Chapter 02.01: Recurrent Neural Networks
Conventional Feed Forward Neural Networks don’t allow us to process sequential data, which is why we need Recurrent Neural Networks (RNNs) to handle text data. In this chapter we also get to know models that help us to overcome the limits of simple RNNs. You will learn about LSTMs and Bidirectional RNNs. LSTMs incorporate different gates that control the information flow of the network and allow us to model long term dependencies. Bidirectional RNNs introduce bidirectionality into the model, which allows it to not only learn from the left side but also from the right side context of sequential data
Chapter 02.02 Attention
This chapter will give you a first introduction into the concept of Attention, as introduced in [1]. Attention mechanisms allow neural networks to focus on specific parts of the input sequence, assigning varying degrees of importance to different elements, enhancing performance especially in tasks where long-range dependencies are crucial, overcoming limitations of LSTMs and vanilla bidirectional RNNs which struggle with retaining information across long sequences or capturing complex relationships between distant elements. This is achieved by dynamically weighting the importance of different parts of the input sequence during computation, enabling the model to attend to relevant information and effectively process inputs of varying lengths.
Chapter 02.03: ELMo
Here you will learn about ELMo (Embeddings from Language Models) [1], which is a deep contextualized word representation model that generates word embeddings by considering the entire input sentence, capturing complex linguistic features and contextual nuances. It accomplishes this by using a bidirectional LSTM (Long Short-Term Memory) network to generate contextualized word representations, where each word’s embedding is dynamically influenced by its surrounding context. This enables ELMo embeddings to capture polysemy, syntactic variations, and semantic nuances that traditional word embeddings like Word2vec or FastText may miss.

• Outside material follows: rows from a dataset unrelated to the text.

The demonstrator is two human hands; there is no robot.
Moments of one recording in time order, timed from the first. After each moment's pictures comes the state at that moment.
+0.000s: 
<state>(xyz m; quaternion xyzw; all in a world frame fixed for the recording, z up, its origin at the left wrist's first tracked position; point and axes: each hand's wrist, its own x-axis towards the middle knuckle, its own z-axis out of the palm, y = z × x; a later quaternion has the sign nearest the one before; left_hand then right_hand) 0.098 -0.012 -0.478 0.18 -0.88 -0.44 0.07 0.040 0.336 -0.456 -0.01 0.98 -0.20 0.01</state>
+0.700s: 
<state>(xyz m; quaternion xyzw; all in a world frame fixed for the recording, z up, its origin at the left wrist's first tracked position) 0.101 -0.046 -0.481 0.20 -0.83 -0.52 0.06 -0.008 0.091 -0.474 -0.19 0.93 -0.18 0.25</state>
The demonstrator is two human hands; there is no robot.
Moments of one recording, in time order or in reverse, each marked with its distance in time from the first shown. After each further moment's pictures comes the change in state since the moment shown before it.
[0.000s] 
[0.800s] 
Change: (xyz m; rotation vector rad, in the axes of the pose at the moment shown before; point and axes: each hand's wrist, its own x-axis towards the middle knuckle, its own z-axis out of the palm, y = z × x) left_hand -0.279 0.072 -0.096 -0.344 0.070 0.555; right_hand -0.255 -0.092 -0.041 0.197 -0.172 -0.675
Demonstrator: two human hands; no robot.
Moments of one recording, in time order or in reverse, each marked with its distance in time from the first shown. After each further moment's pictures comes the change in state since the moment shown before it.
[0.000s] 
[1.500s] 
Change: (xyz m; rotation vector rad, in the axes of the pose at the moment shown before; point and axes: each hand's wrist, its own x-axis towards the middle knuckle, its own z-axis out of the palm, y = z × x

Chapter 02.04 Revisiting words: Tokenization
This chapter is about Tokenization, which is the process of breaking down a sequence of text into smaller, meaningful units, such as words or subwords, to facilitate natural language processing tasks. Various tokenization methods exist, including Byte Pair Encoding (BPE) [1] or WordPiece [2], each with its own approach to dividing text into tokens. BPE and WordPiece are subword tokenization techniques that iteratively merge frequent character sequences to form larger units, effectively capturing both common words and rare morphological variations.